There are equivalent definitions of the degree of a map $f:\mathbb{R}P^2\rightarrow S^2$. The first takes the mod 2 fundamental class $[\mathbb{R}P^2]\in H_2(\mathbb{R}P^2;\mathbb{Z}_2)\cong\mathbb{Z}_2$ and studies its image $f_*[\mathbb{R}P^2]\in H_2(S^2;\mathbb{Z}_2)\cong\mathbb{Z}_2$. From this definition it is clear that the trivial map $\ast:\mathbb{R}P^2\rightarrow S^2$ has mod 2 degree 0.
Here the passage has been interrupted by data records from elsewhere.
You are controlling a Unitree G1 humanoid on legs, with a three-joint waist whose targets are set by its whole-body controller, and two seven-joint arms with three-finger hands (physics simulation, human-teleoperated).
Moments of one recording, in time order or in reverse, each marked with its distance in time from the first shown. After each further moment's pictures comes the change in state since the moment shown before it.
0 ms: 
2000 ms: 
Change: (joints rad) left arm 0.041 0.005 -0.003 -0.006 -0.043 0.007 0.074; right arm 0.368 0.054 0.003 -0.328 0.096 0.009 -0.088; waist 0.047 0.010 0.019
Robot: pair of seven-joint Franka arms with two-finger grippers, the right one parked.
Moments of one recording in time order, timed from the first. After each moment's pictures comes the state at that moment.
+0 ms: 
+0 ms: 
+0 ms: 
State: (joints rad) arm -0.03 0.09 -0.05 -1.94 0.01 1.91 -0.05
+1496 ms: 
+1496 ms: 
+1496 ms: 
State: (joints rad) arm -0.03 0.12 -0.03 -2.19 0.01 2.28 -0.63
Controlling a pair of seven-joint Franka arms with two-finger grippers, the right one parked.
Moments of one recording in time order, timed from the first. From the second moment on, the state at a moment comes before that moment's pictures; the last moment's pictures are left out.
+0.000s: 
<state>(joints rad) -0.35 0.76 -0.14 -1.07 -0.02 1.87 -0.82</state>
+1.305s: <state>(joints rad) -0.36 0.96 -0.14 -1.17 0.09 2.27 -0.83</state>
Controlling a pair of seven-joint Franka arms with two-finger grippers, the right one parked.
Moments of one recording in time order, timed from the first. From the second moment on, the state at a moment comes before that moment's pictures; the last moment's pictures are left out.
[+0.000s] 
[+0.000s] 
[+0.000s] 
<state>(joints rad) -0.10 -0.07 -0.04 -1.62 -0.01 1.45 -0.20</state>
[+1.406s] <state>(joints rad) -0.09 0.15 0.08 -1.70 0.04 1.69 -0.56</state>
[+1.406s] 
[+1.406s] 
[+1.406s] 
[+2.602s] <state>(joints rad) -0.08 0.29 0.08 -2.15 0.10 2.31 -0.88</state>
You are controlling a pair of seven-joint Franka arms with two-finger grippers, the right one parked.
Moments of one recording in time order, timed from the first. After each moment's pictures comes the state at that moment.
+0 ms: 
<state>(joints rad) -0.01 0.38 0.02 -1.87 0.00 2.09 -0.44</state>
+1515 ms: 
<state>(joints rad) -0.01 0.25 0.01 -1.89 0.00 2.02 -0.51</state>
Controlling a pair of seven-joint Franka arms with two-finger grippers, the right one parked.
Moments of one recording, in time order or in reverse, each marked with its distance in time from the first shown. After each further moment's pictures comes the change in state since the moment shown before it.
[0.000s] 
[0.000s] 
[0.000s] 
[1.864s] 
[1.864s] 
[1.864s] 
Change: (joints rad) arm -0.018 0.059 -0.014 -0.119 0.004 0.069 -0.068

The second definition takes a smooth representative for the homotopy class of $f:\mathbb{R}P^2\rightarrow S^2$, finds a regular value $p\in S^2$ for it, and sets $deg_2(f)=|f^{-1}(p)|\mod 2$. The preimage $f^{-1}(p)$ should be a finite set, so this makes sense.

Now we will calculate $deg_2(q)$, the degree of the pinch map. Recall that the subspace $\{[x,y,0]\}\subseteq \mathbb{R}P^2$ is exactly $\mathbb{R}P^1\cong S^1$. Hence $q$ sends all of this subspace to the basepoint of $S^2$. This is handy, because we have a chart $\phi:U\rightarrow \mathbb{R}^2$ defined over $U=\{[x,y,z]\mid z\ne0\}$ by

$$\phi[x,y,z]=(x/z,y/z).$$

Viewing $S^2$ as the 1-point compactification of $\mathbb{R}^2$ by using stereographic projection, this chart gives the pinch map

$$q[x,y,z]=\begin{cases}(x/z,y/z)\in S^2&z\neq 0\\\infty&z=0 \end{cases}$$

This is clearly smooth, and you can verify that any point away from $\infty$ is regular. In particular, the point $(0,0)\in S^2\cong (\mathbb{R}^2)^+$ is regular. hence

$$deg_2(q)=|q^{-1}(0,0)|=|\{[0,0,1]\}|=1$$

It follows that $\deg_2(q)=1\neq0=deg_2(\ast)$, and therefore that $q$ is homotopically non-trivial.

Returning to the first definition, we see that this is in line with Lord Shark's hint, for $q_*[\mathbb{R}P^2]=1\cdot[S^2]\in H_2(S^2;\mathbb{Z}_2)$.